Here and now - Mihai Duțescu

Thematic dossier

arh. Mihai DUȚESCU
Here and now

Adrian Spirescu: Architecture has always superimposed/condensed data about place, beneficiary, architect, tradition. These data come from education/school of architecture and are also present in projects/built work. They constantly converge/aspire towards formal/functional perfection.
M.D.: It's a hard ball you're throwing at me, but I'll try to give an answer as relevant as possible to the way I now relate to architecture.
Why do I say that? Because my relationship with this profession - and, in a broader sense, with its fundamental issues, beyond the actual practice - this relationship, therefore, periodically undergoes nuances. These are due to general changes (professional, socio-economic, legislative context), then to those in my immediate vicinity, superimposed on changes within myself (age, cultural accumulations and interests, pragmatic interests, personal, family priorities, etc.). So, as you can see - and as I am sure you are well aware - we do not remain the same architects from the beginning to the end of our careers. As a matter of fact, I find it hard to understand how some famous architects manage to be consistent with the same principles for years, decades, the same language, without deviating in the slightest from their "own brand" and, above all, without getting bored of this work practiced for big money and in the most predictable way possible.
I don't have a private label. Even when I was a student and had maximum freedom in my projects, I didn't find it interesting - or ethically justified - to self-brand myself.

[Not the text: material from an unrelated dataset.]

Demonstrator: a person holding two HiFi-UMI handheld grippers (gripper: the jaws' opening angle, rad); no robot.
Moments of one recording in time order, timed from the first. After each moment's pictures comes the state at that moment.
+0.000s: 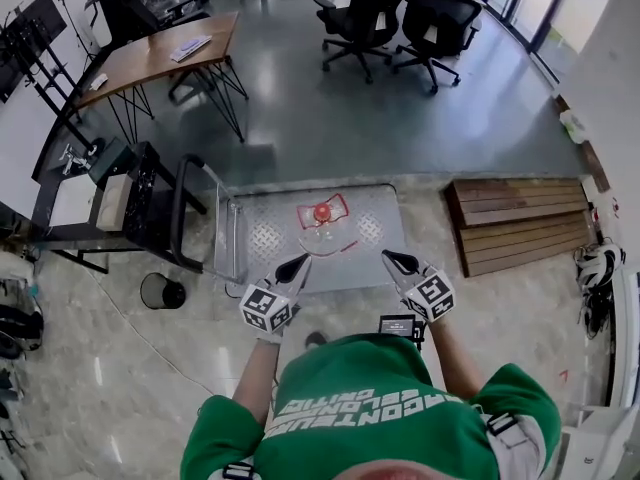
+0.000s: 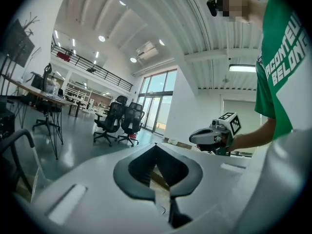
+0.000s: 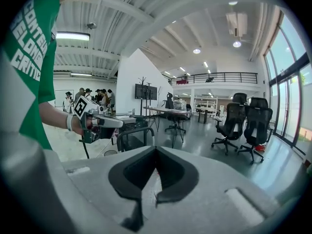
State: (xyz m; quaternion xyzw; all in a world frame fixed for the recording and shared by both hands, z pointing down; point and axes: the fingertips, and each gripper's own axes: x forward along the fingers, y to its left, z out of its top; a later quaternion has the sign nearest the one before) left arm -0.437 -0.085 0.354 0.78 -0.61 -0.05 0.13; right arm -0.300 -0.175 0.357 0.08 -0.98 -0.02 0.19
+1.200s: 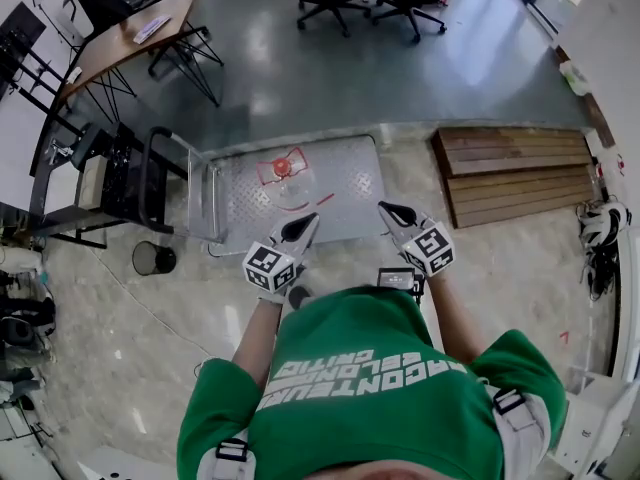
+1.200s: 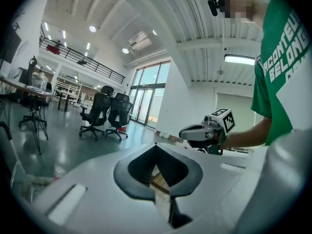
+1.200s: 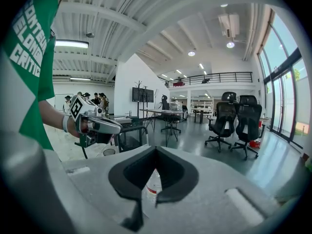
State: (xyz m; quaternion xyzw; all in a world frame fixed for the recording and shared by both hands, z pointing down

What's more, I consider "intelligent versatility" a quality in architects, as is the very attribution of a somewhat anonymous character to the project - something totally opposed to "signature architecture" anyway. The works I present here represent about 5% of the total volume (including unbuilt projects - most of them, in fact). Selected would be the ones that worked best for me - both in the sense of design, but especially in the sense of execution. In other words, the ones where, to put it very simply, I got lucky. But I believe that I have the ability (acquired by will, by necessity in the Romanian context) to work coherently in different formulas, more or less congruent between them. A possible common denominator would be honesty - towards the location, towards the client, towards spatial logic, towards functional relations, etc. - but very rarely all these criteria converge towards the perfection you were talking about.


As far as I am concerned, so far I haven't achieved even a shred of that perfection, not even in my drawer projects, being prey to thousands of attacks from all sides, which make a project move further and further away from the initial idea as it develops. I hope that this doubting tone, this bitter and rather predictable wisdom that I have arrived at after 15 years of working on my own in Romania, will not discourage anyone who is at the beginning of the road, here and now. Because it is something that is strictly related to the here and now, and that is predominantly my subjective experience.
But with the effort and honesty that I was talking about earlier from each of us, things will certainly change for the better.